• Work item: Once you have read the entries below, write them all out again exactly.

# # # # #

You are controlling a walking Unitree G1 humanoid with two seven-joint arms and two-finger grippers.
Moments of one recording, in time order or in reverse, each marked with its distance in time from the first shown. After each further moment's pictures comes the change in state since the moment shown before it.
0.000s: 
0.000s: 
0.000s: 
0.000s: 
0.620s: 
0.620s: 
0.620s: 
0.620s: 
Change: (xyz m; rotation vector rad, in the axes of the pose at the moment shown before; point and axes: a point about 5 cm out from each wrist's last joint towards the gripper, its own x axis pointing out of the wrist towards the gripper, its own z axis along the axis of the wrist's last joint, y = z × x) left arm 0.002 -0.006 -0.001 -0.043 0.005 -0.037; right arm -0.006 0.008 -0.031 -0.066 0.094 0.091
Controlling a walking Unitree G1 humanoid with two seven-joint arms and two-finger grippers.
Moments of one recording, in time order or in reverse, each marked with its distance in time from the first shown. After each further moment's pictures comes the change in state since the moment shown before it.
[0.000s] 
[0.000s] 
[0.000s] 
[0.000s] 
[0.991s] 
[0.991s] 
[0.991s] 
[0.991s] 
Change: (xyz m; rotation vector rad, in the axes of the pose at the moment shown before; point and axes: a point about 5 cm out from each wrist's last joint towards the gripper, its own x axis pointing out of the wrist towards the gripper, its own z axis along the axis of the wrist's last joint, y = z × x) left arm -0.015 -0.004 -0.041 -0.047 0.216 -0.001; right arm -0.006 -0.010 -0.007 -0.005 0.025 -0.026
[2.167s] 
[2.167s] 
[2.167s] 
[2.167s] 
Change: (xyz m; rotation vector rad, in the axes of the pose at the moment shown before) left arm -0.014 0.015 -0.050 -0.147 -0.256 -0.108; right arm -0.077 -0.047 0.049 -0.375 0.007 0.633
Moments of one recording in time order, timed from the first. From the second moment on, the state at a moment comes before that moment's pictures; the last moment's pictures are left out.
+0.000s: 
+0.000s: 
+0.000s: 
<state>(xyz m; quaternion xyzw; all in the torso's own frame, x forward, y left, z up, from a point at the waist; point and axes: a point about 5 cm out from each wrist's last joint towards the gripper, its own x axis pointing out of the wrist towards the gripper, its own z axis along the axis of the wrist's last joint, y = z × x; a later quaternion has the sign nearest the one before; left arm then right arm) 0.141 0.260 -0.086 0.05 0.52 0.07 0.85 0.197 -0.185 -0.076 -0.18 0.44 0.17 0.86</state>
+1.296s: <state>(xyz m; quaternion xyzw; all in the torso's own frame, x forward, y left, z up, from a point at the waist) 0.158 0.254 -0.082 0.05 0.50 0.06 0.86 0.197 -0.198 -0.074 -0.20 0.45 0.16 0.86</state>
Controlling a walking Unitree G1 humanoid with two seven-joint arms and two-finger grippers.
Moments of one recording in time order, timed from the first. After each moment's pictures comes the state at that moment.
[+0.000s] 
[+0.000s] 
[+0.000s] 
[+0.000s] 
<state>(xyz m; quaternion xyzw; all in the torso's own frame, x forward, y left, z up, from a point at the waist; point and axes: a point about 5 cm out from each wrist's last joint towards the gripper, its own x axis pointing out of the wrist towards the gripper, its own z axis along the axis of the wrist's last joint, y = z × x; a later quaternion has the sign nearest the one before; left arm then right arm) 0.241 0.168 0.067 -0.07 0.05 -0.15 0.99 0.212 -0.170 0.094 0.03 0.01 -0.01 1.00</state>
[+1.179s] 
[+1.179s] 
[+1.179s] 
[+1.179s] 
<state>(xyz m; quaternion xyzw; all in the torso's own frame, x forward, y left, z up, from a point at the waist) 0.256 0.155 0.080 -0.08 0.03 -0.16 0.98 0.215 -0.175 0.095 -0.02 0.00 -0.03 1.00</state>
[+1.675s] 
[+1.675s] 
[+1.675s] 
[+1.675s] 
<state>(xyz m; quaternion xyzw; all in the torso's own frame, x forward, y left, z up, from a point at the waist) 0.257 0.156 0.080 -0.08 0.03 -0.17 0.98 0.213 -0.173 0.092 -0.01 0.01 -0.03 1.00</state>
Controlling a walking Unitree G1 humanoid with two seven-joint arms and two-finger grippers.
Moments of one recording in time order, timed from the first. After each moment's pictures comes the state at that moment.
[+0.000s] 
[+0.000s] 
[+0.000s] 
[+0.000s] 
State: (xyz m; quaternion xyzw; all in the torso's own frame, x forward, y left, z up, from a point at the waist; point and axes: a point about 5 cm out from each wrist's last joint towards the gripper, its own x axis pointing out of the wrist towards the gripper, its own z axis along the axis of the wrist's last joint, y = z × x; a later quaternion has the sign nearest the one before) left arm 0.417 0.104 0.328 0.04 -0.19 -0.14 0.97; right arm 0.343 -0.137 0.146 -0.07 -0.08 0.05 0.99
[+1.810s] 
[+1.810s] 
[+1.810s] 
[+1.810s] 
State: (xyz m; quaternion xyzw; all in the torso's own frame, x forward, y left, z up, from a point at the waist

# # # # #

• Result of this exercise:
You are controlling a walking Unitree G1 humanoid with two seven-joint arms and two-finger grippers.
Moments of one recording, in time order or in reverse, each marked with its distance in time from the first shown. After each further moment's pictures comes the change in state since the moment shown before it.
0.000s: 
0.000s: 
0.000s: 
0.000s: 
0.620s: 
0.620s: 
0.620s: 
0.620s: 
Change: (xyz m; rotation vector rad, in the axes of the pose at the moment shown before; point and axes: a point about 5 cm out from each wrist's last joint towards the gripper, its own x axis pointing out of the wrist towards the gripper, its own z axis along the axis of the wrist's last joint, y = z × x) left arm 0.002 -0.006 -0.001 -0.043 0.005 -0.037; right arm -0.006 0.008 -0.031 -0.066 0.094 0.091
Controlling a walking Unitree G1 humanoid with two seven-joint arms and two-finger grippers.
Moments of one recording, in time order or in reverse, each marked with its distance in time from the first shown. After each further moment's pictures comes the change in state since the moment shown before it.
[0.000s] 
[0.000s] 
[0.000s] 
[0.000s] 
[0.991s] 
[0.991s] 
[0.991s] 
[0.991s] 
Change: (xyz m; rotation vector rad, in the axes of the pose at the moment shown before; point and axes: a point about 5 cm out from each wrist's last joint towards the gripper, its own x axis pointing out of the wrist towards the gripper, its own z axis along the axis of the wrist's last joint, y = z × x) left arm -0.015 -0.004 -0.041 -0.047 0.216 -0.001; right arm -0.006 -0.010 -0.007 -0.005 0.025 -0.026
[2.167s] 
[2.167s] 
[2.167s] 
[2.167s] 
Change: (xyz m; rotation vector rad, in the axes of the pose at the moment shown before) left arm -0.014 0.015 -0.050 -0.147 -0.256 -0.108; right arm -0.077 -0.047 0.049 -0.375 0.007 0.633
Moments of one recording in time order, timed from the first. From the second moment on, the state at a moment comes before that moment's pictures; the last moment's pictures are left out.
+0.000s: 
+0.000s: 
+0.000s: 
<state>(xyz m; quaternion xyzw; all in the torso's own frame, x forward, y left, z up, from a point at the waist; point and axes: a point about 5 cm out from each wrist's last joint towards the gripper, its own x axis pointing out of the wrist towards the gripper, its own z axis along the axis of the wrist's last joint, y = z × x; a later quaternion has the sign nearest the one before; left arm then right arm) 0.141 0.260 -0.086 0.05 0.52 0.07 0.85 0.197 -0.185 -0.076 -0.18 0.44 0.17 0.86</state>
+1.296s: <state>(xyz m; quaternion xyzw; all in the torso's own frame, x forward, y left, z up, from a point at the waist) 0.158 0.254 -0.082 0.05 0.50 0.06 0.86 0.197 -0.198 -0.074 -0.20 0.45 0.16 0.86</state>
Controlling a walking Unitree G1 humanoid with two seven-joint arms and two-finger grippers.
Moments of one recording in time order, timed from the first. After each moment's pictures comes the state at that moment.
[+0.000s] 
[+0.000s] 
[+0.000s] 
[+0.000s] 
<state>(xyz m; quaternion xyzw; all in the torso's own frame, x forward, y left, z up, from a point at the waist; point and axes: a point about 5 cm out from each wrist's last joint towards the gripper, its own x axis pointing out of the wrist towards the gripper, its own z axis along the axis of the wrist's last joint, y = z × x; a later quaternion has the sign nearest the one before; left arm then right arm) 0.241 0.168 0.067 -0.07 0.05 -0.15 0.99 0.212 -0.170 0.094 0.03 0.01 -0.01 1.00</state>
[+1.179s] 
[+1.179s] 
[+1.179s] 
[+1.179s] 
<state>(xyz m; quaternion xyzw; all in the torso's own frame, x forward, y left, z up, from a point at the waist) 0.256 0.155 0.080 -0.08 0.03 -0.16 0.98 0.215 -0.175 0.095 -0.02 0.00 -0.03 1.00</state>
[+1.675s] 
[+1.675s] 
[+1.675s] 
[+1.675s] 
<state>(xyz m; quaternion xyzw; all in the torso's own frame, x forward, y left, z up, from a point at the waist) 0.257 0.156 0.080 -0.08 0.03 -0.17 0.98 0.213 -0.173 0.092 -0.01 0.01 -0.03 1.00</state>
Controlling a walking Unitree G1 humanoid with two seven-joint arms and two-finger grippers.
Moments of one recording in time order, timed from the first. After each moment's pictures comes the state at that moment.
[+0.000s] 
[+0.000s] 
[+0.000s] 
[+0.000s] 
State: (xyz m; quaternion xyzw; all in the torso's own frame, x forward, y left, z up, from a point at the waist; point and axes: a point about 5 cm out from each wrist's last joint towards the gripper, its own x axis pointing out of the wrist towards the gripper, its own z axis along the axis of the wrist's last joint, y = z × x; a later quaternion has the sign nearest the one before) left arm 0.417 0.104 0.328 0.04 -0.19 -0.14 0.97; right arm 0.343 -0.137 0.146 -0.07 -0.08 0.05 0.99
[+1.810s] 
[+1.810s] 
[+1.810s] 
[+1.810s] 
State: (xyz m; quaternion xyzw; all in the torso's own frame, x forward, y left, z up, from a point at the waist

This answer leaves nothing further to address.